EMCECS / ecs-sync

ecs-sync is a bulk copy utility that can move data between various systems in parallel
Apache License 2.0
61 stars 22 forks source link

Duplicates in source-list-file cause confusing errors in UI #18

Closed twincitiesguy closed 6 years ago

twincitiesguy commented 7 years ago

During a migration, a user encountered errors and skipped objects, but saw no errors in the errors report nor in the database. This caused confusion and reduced confidence that all data was transferred.

In this particular case, there were duplicate entries in the source list file, which caused some objects to be skipped (that were already copied in the same job). The UI reports on every line of the list file (including duplicates), whereas the DB only tracks unique objects. This explains the discrepancy between the UI and the database and is expected.

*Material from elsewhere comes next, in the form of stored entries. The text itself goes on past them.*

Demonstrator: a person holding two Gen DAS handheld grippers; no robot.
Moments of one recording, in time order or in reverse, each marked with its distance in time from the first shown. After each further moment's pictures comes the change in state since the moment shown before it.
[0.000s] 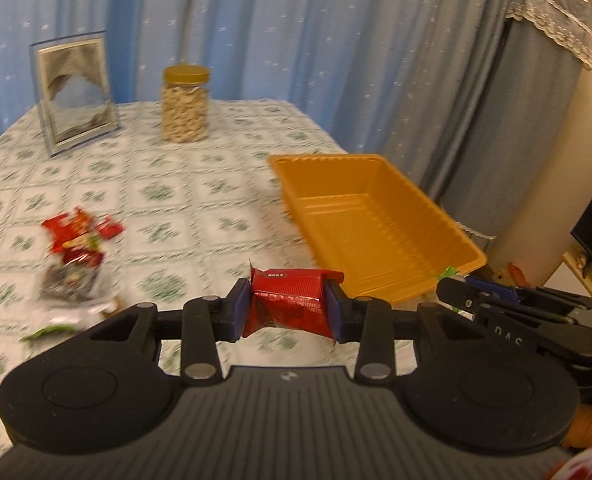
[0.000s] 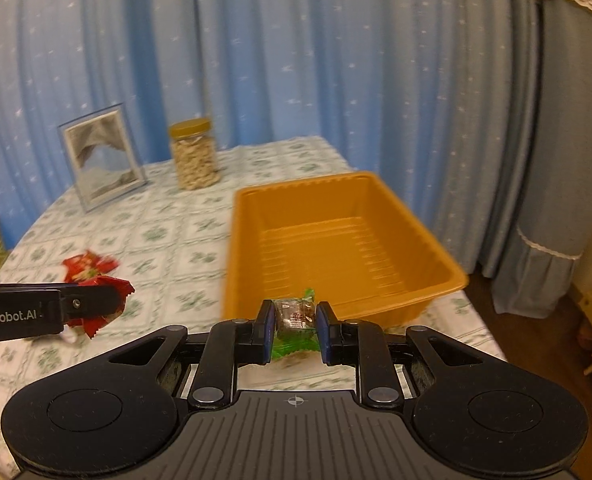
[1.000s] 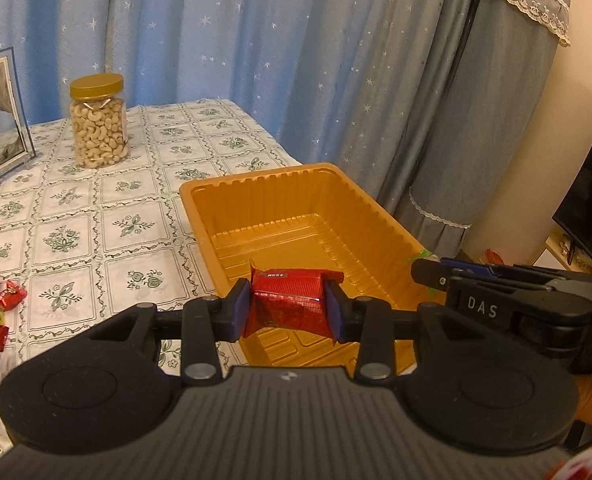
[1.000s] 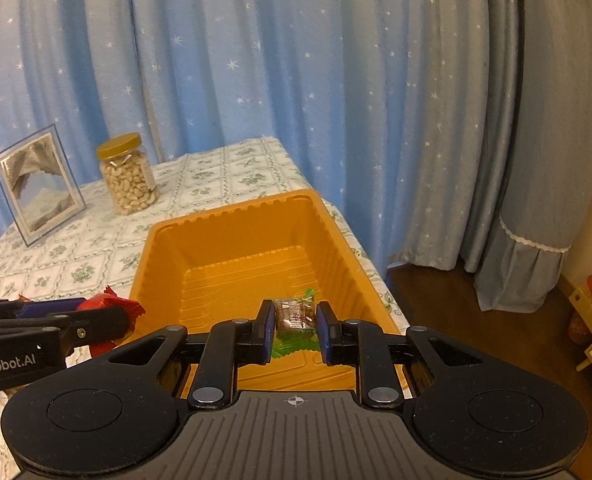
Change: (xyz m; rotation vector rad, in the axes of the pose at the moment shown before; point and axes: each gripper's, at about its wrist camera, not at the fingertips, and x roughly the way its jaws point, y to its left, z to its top) left arm 0.097 -0.047 0.048 0.081 0.031 -0.099; right arm 0.073 -0.072 0.053 0.058 0.033 -0.050
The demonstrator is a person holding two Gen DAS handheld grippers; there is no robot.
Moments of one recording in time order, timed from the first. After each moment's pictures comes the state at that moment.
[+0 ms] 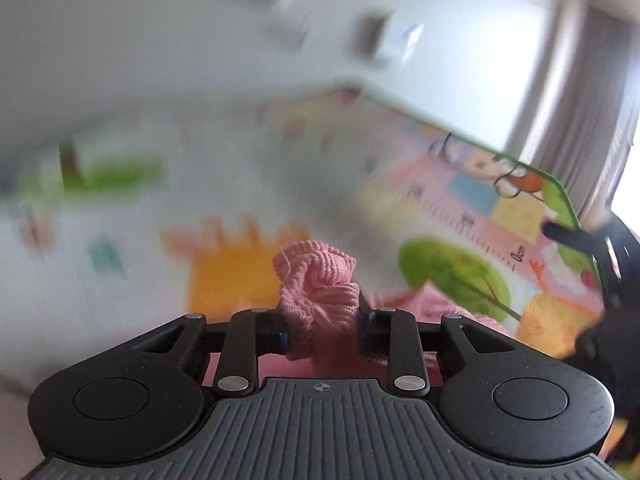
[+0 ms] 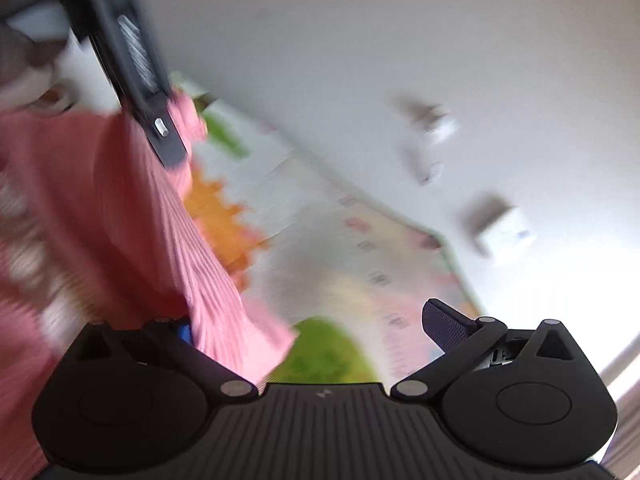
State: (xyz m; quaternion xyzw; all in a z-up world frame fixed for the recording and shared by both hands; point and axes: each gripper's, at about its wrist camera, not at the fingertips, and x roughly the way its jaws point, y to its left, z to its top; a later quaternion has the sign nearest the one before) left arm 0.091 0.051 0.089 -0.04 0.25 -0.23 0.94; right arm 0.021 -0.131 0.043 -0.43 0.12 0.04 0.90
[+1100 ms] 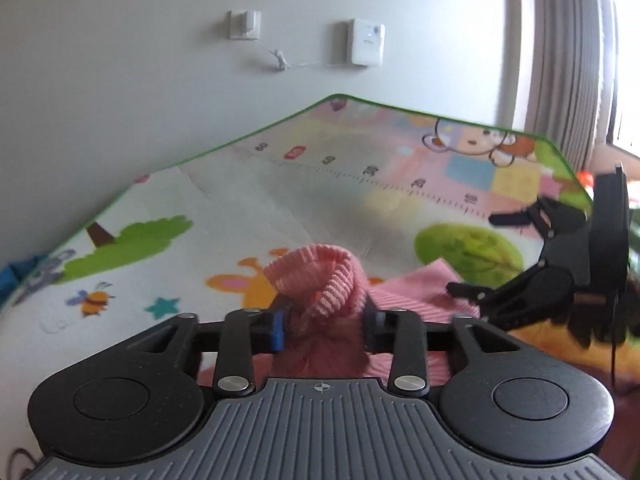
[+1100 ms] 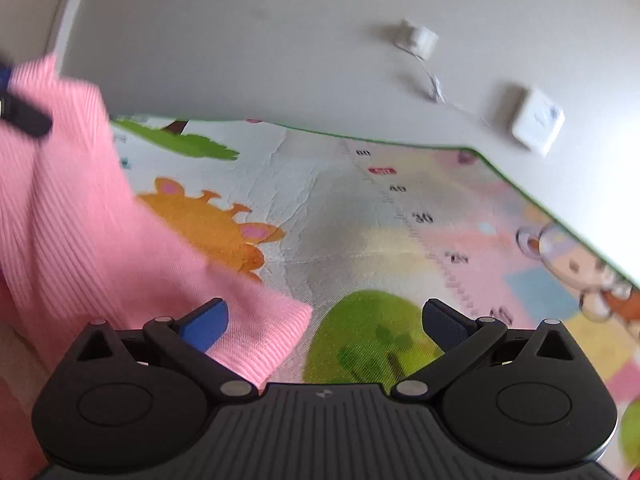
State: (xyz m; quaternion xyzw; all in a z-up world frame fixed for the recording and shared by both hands) left arm 0.067 0.072 0.093 0.05 0.26 -0.22 0.94; right arm 0.087 -0.184 0.042 -0.25 0.22 0.09 0.94
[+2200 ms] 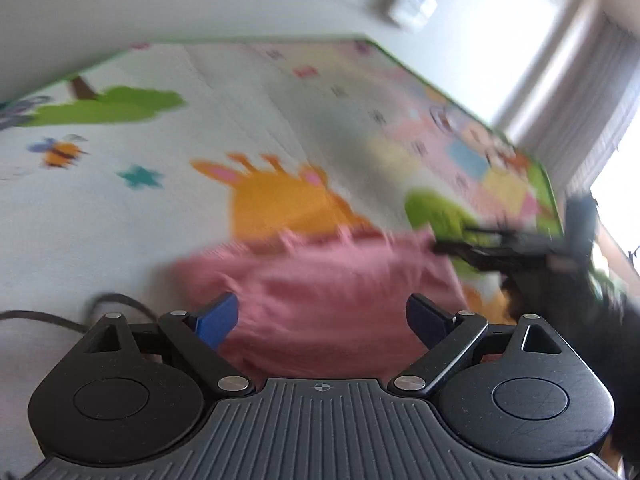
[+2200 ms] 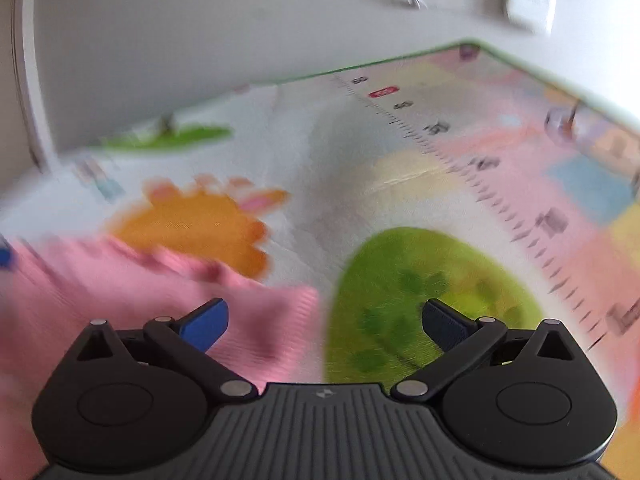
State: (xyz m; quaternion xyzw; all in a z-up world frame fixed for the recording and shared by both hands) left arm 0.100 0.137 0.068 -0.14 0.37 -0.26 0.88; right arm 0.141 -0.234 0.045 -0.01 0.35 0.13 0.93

However, errors are not expected in this case. It turns out there is a race condition where two threads try to insert a record into the DB at exactly the same time. In that situation, one thread will fail, while the other will succeed. The winning thread copies the data and records its results in the database, while the losing thread does not. That's why no errors appear in the DB. However, the net result is that those objects were copied successfully.

This bug is to address the race condition and eliminate the errors. Duplicate entries in the source list will still cause skipped objects, but this is expected behavior and will be added to the troubleshooting guide.

twincitiesguy commented 6 years ago

Added locking around source identifier in the database service, so that no two threads can process the same source id at the same time.

twincitiesguy commented 6 years ago

Fixed in 3.2.4